Extraction of connected components is a morphological operation in image processing. As its name might suggests, we use it to extract a particular object from an image. It is also one of the most important processes to many automated image analysis applications.

We’ll work with binary images in this guide, with which we’ll gain better understanding of morphological operations in general. However, this doesn’t mean we can’t perform these operations on images with more intensity information, like grayscale or color images.

We can view binary images as a two dimensional array of image data. Therefore if we wanted to work with grayscale or color images, we would have 3 or more dimensional arrays of image data. However there is a downside to piling on more image data to process, which is longer computational time.

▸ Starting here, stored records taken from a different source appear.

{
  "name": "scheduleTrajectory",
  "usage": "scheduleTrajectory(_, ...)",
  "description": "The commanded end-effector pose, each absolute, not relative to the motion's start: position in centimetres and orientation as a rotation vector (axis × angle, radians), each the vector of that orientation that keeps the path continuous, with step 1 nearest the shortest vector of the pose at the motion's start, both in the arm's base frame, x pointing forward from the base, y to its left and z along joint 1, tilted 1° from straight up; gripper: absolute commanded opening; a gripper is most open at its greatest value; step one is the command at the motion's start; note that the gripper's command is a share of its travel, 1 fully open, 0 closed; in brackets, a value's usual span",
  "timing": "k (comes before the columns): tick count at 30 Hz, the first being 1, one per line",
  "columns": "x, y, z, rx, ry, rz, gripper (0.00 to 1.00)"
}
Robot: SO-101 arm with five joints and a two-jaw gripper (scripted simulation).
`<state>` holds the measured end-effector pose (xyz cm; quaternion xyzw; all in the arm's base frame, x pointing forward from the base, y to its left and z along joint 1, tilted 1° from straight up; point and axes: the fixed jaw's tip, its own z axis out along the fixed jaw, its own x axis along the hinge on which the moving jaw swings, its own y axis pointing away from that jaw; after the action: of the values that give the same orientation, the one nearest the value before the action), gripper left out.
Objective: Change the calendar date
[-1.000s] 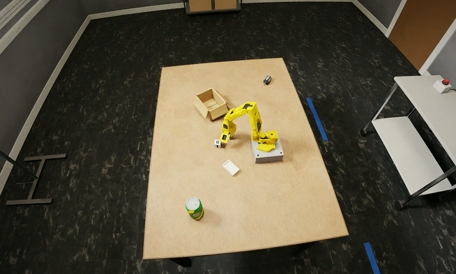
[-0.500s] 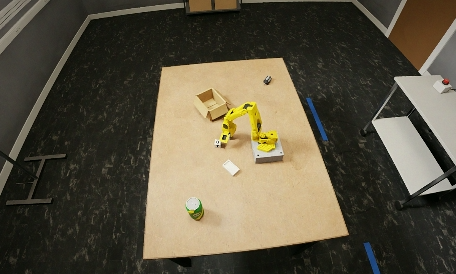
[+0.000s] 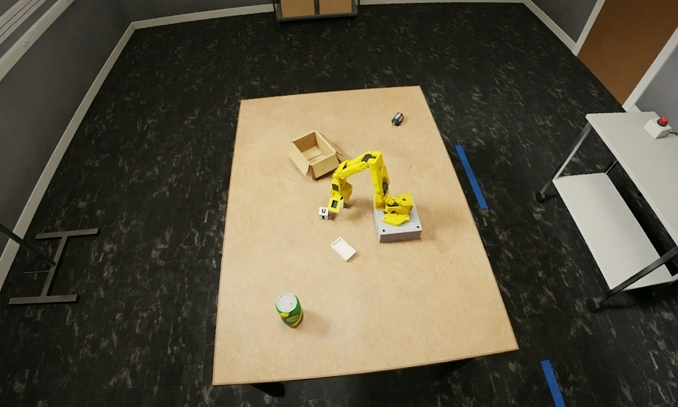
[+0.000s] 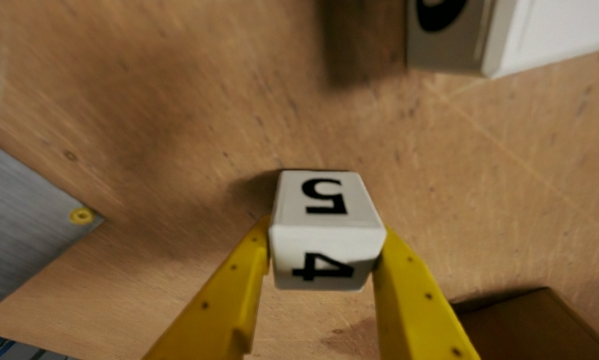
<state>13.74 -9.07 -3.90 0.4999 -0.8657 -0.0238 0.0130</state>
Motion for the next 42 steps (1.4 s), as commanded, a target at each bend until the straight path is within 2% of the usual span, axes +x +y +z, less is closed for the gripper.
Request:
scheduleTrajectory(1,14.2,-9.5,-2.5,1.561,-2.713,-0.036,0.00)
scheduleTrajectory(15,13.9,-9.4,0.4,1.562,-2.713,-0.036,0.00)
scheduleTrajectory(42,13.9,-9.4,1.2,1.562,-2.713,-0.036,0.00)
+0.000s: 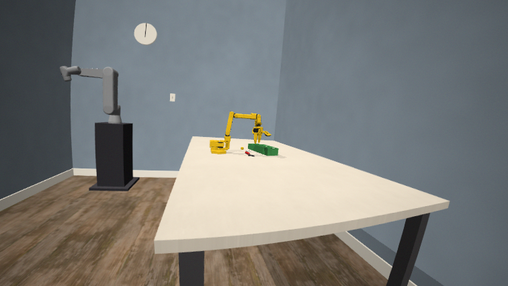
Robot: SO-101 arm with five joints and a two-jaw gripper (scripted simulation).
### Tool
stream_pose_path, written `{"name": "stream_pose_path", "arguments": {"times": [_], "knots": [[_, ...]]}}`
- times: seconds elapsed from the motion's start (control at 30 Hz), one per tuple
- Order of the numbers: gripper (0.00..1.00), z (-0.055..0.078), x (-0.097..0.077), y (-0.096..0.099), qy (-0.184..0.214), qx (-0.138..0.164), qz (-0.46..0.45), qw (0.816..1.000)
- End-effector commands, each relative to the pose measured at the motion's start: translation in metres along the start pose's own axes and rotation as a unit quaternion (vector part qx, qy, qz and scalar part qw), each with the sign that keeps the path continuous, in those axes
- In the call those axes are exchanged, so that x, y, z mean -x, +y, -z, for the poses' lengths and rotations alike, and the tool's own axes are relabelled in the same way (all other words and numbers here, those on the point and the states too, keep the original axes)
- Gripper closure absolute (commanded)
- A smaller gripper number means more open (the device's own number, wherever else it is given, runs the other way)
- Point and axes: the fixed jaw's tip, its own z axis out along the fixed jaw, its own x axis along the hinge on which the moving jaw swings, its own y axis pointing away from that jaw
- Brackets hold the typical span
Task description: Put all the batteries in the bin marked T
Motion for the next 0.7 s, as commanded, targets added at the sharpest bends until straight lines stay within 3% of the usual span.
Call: {"name": "stream_pose_path", "arguments": {"times": [0.0,0.27,0.67], "knots": [[0.78,0.010,-0.003,-0.010,-0.029,0.028,-0.082,0.996],[0.78,0.003,-0.017,-0.032,-0.012,0.011,-0.206,0.978],[0.79,-0.001,-0.026,-0.044,-0.004,0.001,-0.270,0.963]]}}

How does extraction of connected components in image processing work?

It actually works very similar to hole filling process. However, the difference between the two is that we seek foreground pixels here while hole filling seeks background pixels.

If you’re not familiar what I mean by foreground and background pixels, it’s just another way of calling white and black pixels. This only applies for binary images, since they only have these two intensities.

Morphological operations are non-linear operations, where we separate pixels into sets. So when we apply a certain operation, it works for the entire pixel set in the image. In other words, if we want to apply an operation on a specific object, like we’re want to do with this extraction, we need to isolate it on a separate image.

Furthermore, extraction of connected components is based on dilation process. All that we need is the location of one pixel, which is a part of the object we’re trying to extract. We then iterate dilation from that pixel and limit it to the borders of the object.

This process stops when we have all the connected pixels of an object on a separate image.

Code

public static Bitmap Extract(this Bitmap image, int start_x, int start_y)
     {
         int w = image.Width;
         int h = image.Height;

         BitmapData image_data = image.LockBits(
             new Rectangle(0, 0, w, h),
             ImageLockMode.ReadOnly,
             PixelFormat.Format24bppRgb);

         int bytes = image_data.Stride * image_data.Height;
         byte[] buffer = new byte[bytes];

         Marshal.Copy(image_data.Scan0, buffer, 0, bytes);
         image.UnlockBits(image_data);

         byte[] temp = new byte[bytes];
         byte[] result = new byte[bytes];
         //seed point
         for (int c = 0; c < 3; c++)
         {
             temp[start_x * 3 + start_y * image_data.Stride + c] = 255;
         }

         while (true)
         {
             //iterate across the image with structuring element
             for (int i = 1; i < w - 1; i++)
             {
                 for (int j = 1; j < h - 1; j++)
                 {
                     //position of the structuring element center
                     int position = i * 3 + j * image_data.Stride;
                     //set up structuring element
                     for (int k = -1; k < 2; k++)
                     {
                         for (int l = -1; l < 2; l++)
                         {
                             //position of pixel overlaped by structuring element
                             int se_pos = position + k * 3 + l * image_data.Stride;
                             if (Structuring_Element.Vals[k + 1, l + 1] == 1 && buffer[se_pos] > 0)
                             {
                                 for (int c = 0; c < 3; c++)
                                 {
                                     result[se_pos + c] = Math.Max(temp[position], result[se_pos]);
                                 }
                             }
                         }
                     }
                 }
             }

             int difference = 0;
             for (int i = 0; i < bytes; i++)
             {
                 if (result[i] != temp[i])
                 {
                     temp[i] = result[i];
                     difference++;
                 }
             }

             if (difference == 0)
             {
                 break;
             }
         }

         Bitmap res_img = new Bitmap(w, h);
         BitmapData res_data = res_img.LockBits(
             new Rectangle(0, 0, w, h),
             ImageLockMode.WriteOnly,
             PixelFormat.Format24bppRgb);
         Marshal.Copy(result, 0, res_data.Scan0, bytes);
         res_img.UnlockBits(res_data);
         return res_img;
     }

Conclusion

I hope this tutorial was helpful making things about extracting objects from image understandable.

You can also download the demo project and try it out yourself. But beware, it takes a little time to process the image. The bigger the input image and larger the object, more time it will take.